2. K-Means and K-Median deliver the best internal cluster quality. Both identify the same 2 physicochemical archetypes, high-alcohol/high-sulphates/low-volatile-acidity versus the inverse, with K-Median providing stronger robustness guarantees against outliers.
3. DBSCAN uniquely identifies noise wines with atypical profiles, a capability unavailable from any partition method. Its performance is eps-dependent.
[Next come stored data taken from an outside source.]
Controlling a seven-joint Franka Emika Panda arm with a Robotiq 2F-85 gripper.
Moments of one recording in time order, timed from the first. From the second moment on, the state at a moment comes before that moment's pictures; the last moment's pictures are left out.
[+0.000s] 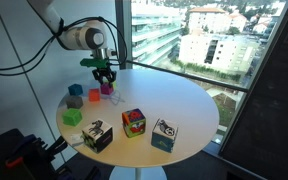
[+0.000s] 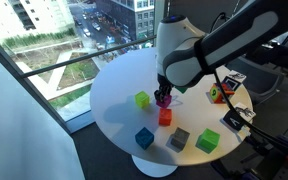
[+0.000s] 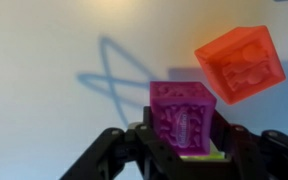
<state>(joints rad) 0.22 0.53 0.03 -1.94 -0.12 2.45 0.03</state>
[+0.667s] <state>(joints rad) 0.19 0.53 0.06 -1.96 -0.15 2.47 -0.15</state>
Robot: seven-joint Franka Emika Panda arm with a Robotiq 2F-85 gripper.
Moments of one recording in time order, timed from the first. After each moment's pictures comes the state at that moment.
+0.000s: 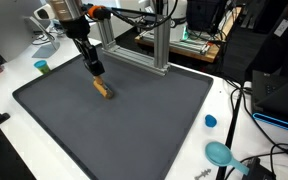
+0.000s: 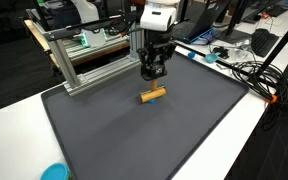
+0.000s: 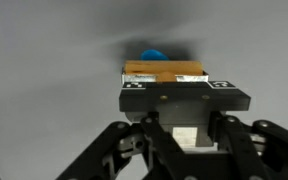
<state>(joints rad) -0.04 0.44 -0.06 -1.77 0.02 2.20 0.14</state>
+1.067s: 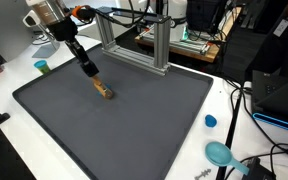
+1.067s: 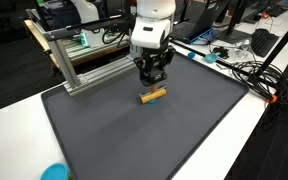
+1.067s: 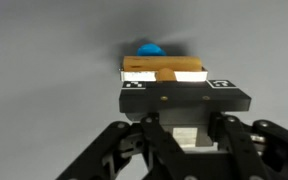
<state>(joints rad) -0.13 0.55 -0.04 -1.58 0.17 2.05 0.02</state>
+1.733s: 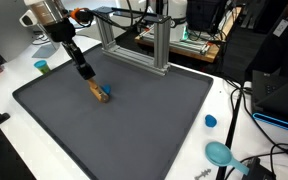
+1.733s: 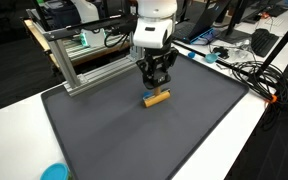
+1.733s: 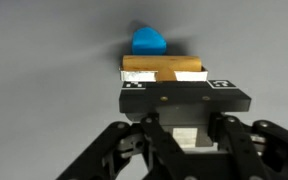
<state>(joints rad) -0.13 0.56 -0.03 -1.58 0.18 2.12 0.01</state>
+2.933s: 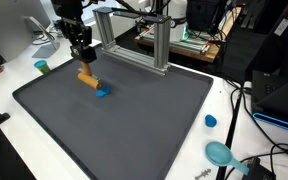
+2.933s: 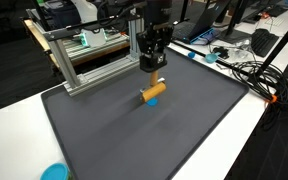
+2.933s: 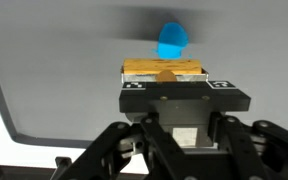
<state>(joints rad) -0.06 0.31 -0.04 -1.84 -0.06 2.28 -0.10</state>
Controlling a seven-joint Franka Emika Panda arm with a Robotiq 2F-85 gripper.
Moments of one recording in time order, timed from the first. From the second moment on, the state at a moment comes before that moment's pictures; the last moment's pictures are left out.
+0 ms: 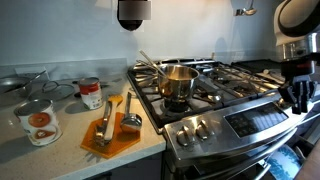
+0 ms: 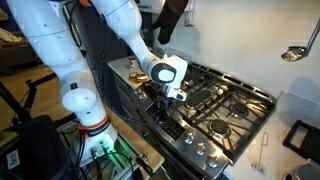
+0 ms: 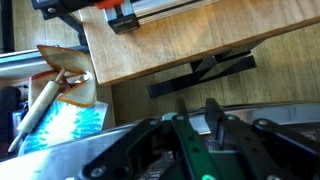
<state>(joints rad) -0.29 -0.06 -0.27 -2.73 -0.26 2.26 -0.07</state>
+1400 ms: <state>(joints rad) -0.27 0.20 -0.23 -2.62 -0.18 2.39 -0.14</state>
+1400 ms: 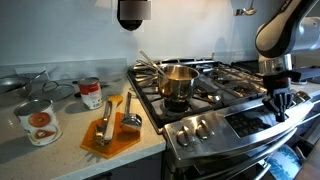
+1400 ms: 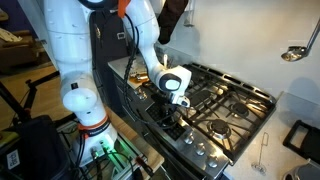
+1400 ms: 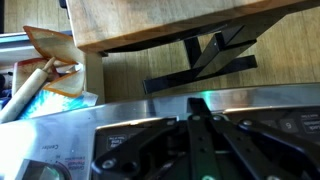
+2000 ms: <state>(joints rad) -0.27 0.25 -0.22 -2.58 -0.16 2.41 -0.14</state>
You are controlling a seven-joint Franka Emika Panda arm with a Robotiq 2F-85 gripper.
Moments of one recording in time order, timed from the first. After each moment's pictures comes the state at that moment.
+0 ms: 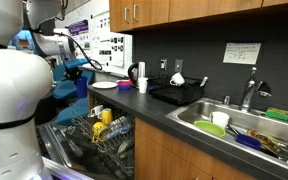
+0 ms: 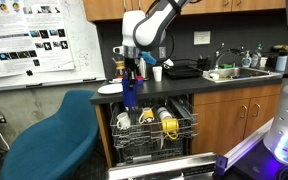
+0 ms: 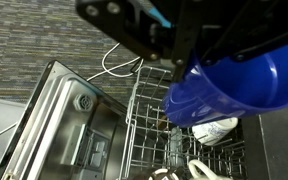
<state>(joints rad) 0.26 0.21 0.32 -2.11 -0.25 2.55 -0.52</state>
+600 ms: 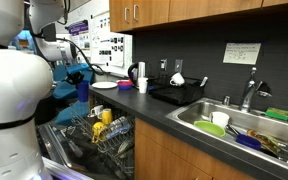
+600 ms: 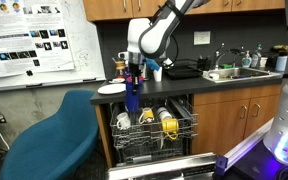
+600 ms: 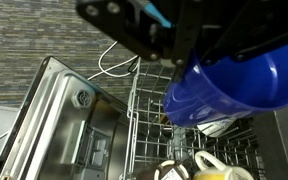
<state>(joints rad) 0.26 0.22 0.30 -2.18 -0.25 2.65 -0.48</state>
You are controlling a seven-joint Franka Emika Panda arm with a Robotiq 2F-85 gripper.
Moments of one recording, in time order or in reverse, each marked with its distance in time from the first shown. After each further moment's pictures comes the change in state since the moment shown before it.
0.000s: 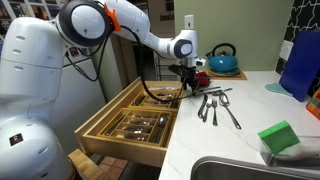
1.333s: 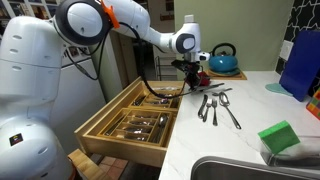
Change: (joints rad) arm -0.002 -0.022 -0.030 0.032 0.009 -0.002 0.021
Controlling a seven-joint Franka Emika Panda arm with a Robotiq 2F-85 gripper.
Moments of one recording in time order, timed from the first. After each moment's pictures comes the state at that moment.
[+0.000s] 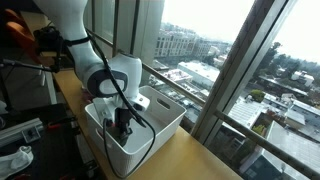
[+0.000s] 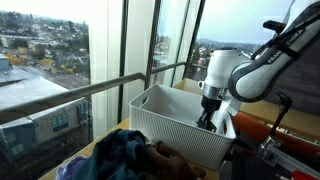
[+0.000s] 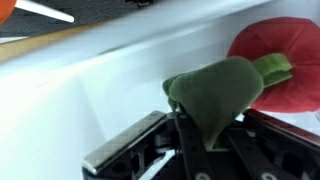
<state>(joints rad) 0.00 0.37 -0.12 -2.39 -0.17 2.73 0.12</state>
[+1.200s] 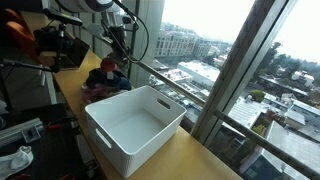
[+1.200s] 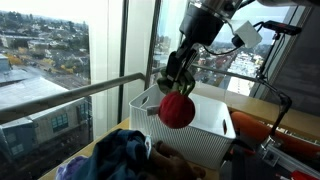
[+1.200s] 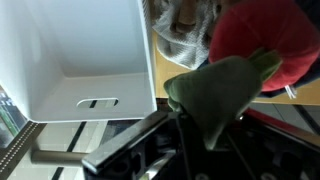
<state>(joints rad) 0.19 0.03 0.12 -2.20 -0.23 2.51 0.35</state>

4. Mean Shift provides a fully independent, density-driven validation of the K=2 finding without requiring K to be pre-specified.
5. Fuzzy C-Means reveals that a meaningful proportion of wines are chemically ambiguous.
6. Moderate ARI values across all methods are expected: wine quality reflects human sensory judgment that maps only partially onto 11 chemical parameters, especially given the dominance of quality scores 5 and 6 in the dataset.
7. Key physicochemical drivers identified
consistently across all methods: alcohol,
volatile.acidity, and sulphates, confirmed by
cluster centroids (G, H), PCA biplot (L.2), radar chart (L.4), and
per-method boxplots (G, H, I, J, K).